La voix gronde, glacial dans la tourmente. La réaction de Rosier me fait me demander soudainement ce qu’il sortira de cette discussion. Comme l’écho à mes pensées, sa gouaille se fait entendre à nouveau dans les ronflements de sa voix suave. Que viens-je chercher là ? Que viens-je quérir de ce coup de sang si typiquement gryffondor ? James Potter n’aurait sans doute pas réagi différemment. La baguette cible toujours le myocarde d’Archbald Rosier.

« Qu’attends-tu de moi? Pourquoi es-tu venu ici? Des excuses? Tu n'en auras pas. Nous voilà bien mal engagé...Tu veux te défouler? Fais donc, que j'admire à quel point Voldemort serait fier de son clébard, que j'applaudisse tes performances sous l'œil témoin d’Astrée. Que viens-tu chercher qui n'est possible ou que tu ne sais déjà, Severus ? »

Sourire en coin. Dur. Ruisselant de ressentiment.

« Des excuses ? Crois-tu que j’en ai quelque chose à foutre de tes excuses ? Ce n’est pas à moi que tu devrais les présenter, Rosier, mais à Nott. Pour lui, au moins, tu représentes autre chose qu’un petit politicien engoncé dans ses magouilles. »

Bien trouvée celle là. Il faudra que je la note pour les jours où Potter m’enquiquine. A mesure que je parle, ma colère retombe, mon cerveau se délie de son aveuglement. J’observe plus attentivement la carcasse de mon vis à vis, scrute ses réactions.

« Deux choses, Rosier. Je viens chercher les raisons qui t’ont poussées à agir de la sorte, et je viens te mettre en garde : ne t’avise pas de te mêler à nouveau de ma vie de quelque façon que ce soit.
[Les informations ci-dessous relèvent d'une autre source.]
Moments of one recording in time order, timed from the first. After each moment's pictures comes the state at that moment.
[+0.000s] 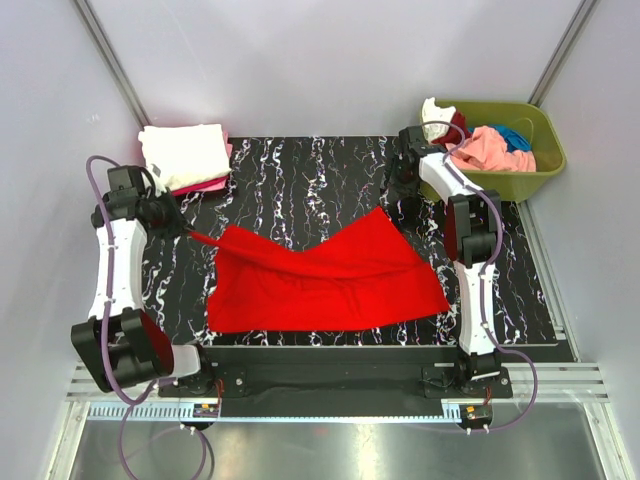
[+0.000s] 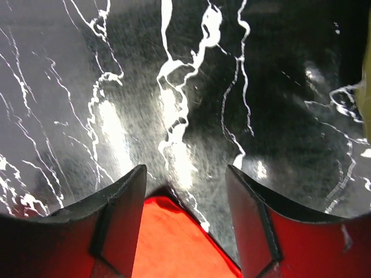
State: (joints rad) left arm 0.28 1.32 1.23 -0.87 0.32 -0.26; right arm 0.19 2.36 2.01 -0.70 -0.06 0.43
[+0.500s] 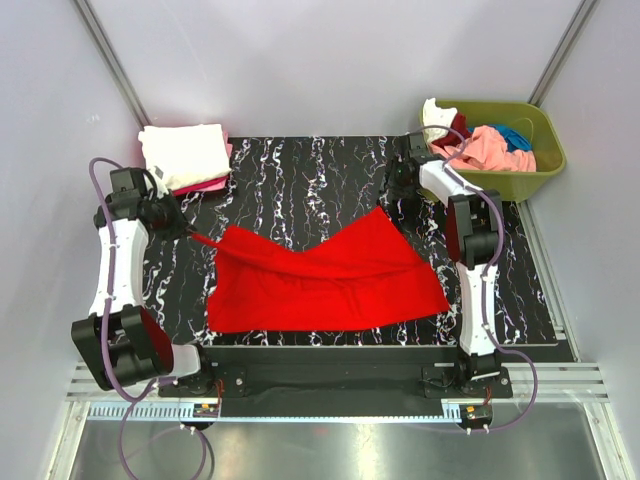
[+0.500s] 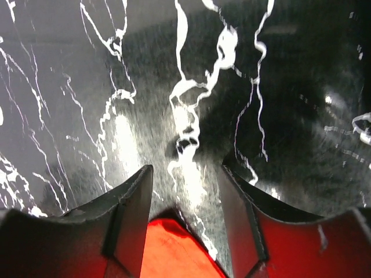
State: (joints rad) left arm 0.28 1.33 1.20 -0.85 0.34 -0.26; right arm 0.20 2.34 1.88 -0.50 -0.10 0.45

Je pourrais te tuer, bien sûr : ton cadavre ne pèserait sans doute pas beaucoup sur ma conscience… mais il serait bien plus amusant de te voir te justifier devant un tribunal. J’imagine déjà les gros titre : ‘Archibald Rosier, le prodigieux directeur du département des Mystère, le nouveau Seigneur des Ténèbres ?’ La presse adorera ce genre de scandale. »

Menace éructée, ennemi soigneusement étudié. Je n’ai été si mortellement sérieux qu’à de rares occasions au cours de mon existence. Rosier a le don de me pousser hors de moi. Sans doute aurais-je pu l’amocher un peu plus pour faire bonne mesure, mais je ne me fais pas confiance pour le laisser en vie. Moira m’en voudrait sans doute beaucoup si je lui ajoutais de la paperasse.